Стрельцы невольно приостановились, вскинув головы, некоторые привычно съёжась. Но один, саженный, худой и плечистый, развернувшись, только с твёрдой улыбкой переспросил:
— Это ты мне, что ль, мурло?!
Притом стрелец, на удивление неспешно, сделал несколько шагов обратно к теремам, точно сию минуту мог, протянув суховатую руку, черпануть из окошка нахала.
Боярская голова в окне сразу пропала, и отряд стрельцов, подхватив государя, продолжал свой путь.
К истоптанному и опустевшему двору Головина и прочь от него сновали верховые вестовые: там, в ближайшем к воротам подклете, сидел Шуйский, странно, совершенно неподвижный с самого начала, но тем, кто подходил к нему, казалось — вокруг его горлатного раструба обвит немой огненный вихорь, тем более выразительный, что сам Шуйский усиливался глядеть и говорить легко и соразмерно — как обыкновенно.

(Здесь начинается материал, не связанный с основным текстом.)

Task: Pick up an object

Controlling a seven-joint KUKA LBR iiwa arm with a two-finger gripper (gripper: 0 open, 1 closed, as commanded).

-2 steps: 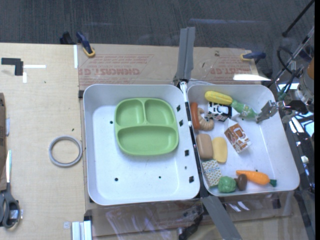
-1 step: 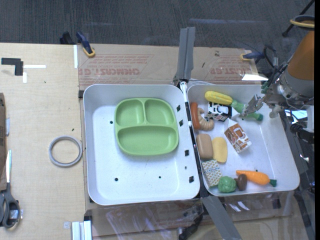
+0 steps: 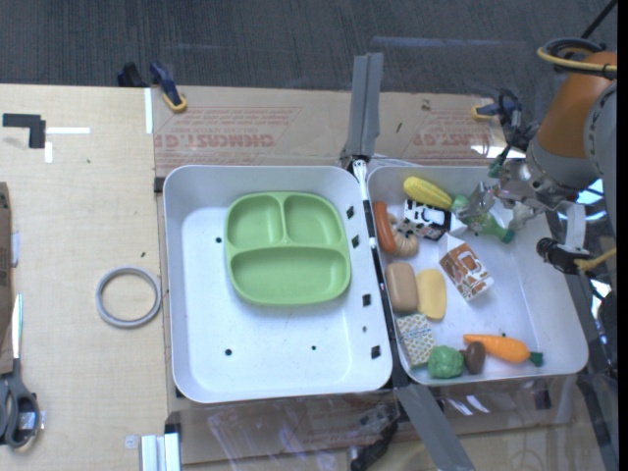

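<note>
The right bin (image 3: pixel 549 292) holds several toy foods. Among them are a yellow banana (image 3: pixel 427 192), a black-and-white piece (image 3: pixel 428 220), a red-orange sausage (image 3: pixel 383 229), a tan bread roll (image 3: pixel 400 285) and a yellow slice (image 3: pixel 432 294). Further forward lie a printed snack box (image 3: pixel 465 270), a checkered waffle (image 3: pixel 417 338), green broccoli (image 3: pixel 446 362), a small brown piece (image 3: pixel 475 357) and a carrot (image 3: pixel 500 348). My gripper (image 3: pixel 484 207) is low over the bin's back right. It sits right by a small green item (image 3: pixel 497 228) and just right of the banana.
The left bin (image 3: pixel 196 341) holds a green divided plate (image 3: pixel 287 246). On the bench at left lie a grey tape ring (image 3: pixel 129 295) and scissors (image 3: pixel 16 405). A grey divider bar (image 3: pixel 364 116) rises between the bins at the back, on brown cardboard.
</note>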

С самого начала всё шло превелелепно. План Шуйского, рождённый в один из редких теперь в его лета, прозрачных, орлиных часов, был и глубок, и прост. Каждое движение восстания по его замышлению достигало сразу нескольких взаимосвязанных целей. Так, поднятые по набату слобожане не только побивают ляхов — они, думая, что обороняют царя и двор его, как самое себя, не дадут ляху подать вовремя помощь тому же царю, а, кроме того, чуть содом уляжется, сделаются перед Русью и всем миром (так что, Бог даст, и сами пред собой) соумыслителями славного престоловорота (а повезёт — и главнейшими переворотными деятелями). Тщательно спаянный клич: «Литва убивает царя», коему вскоре любопытствующее изумление людей не сыщет зачинания, помянут будет как нелепый слух бунташной кутерьмы. А пока крик себе тоже положит две цели: поляки истребляются, оттесняемые от переворачивающегося престола, и поляки сами же и запираются подальше от престольных дел в своих дворах, думая снять с себя тем подозрения и дождаться от Дмитрия, своего друга, разрешения курьёза сего или подмоги.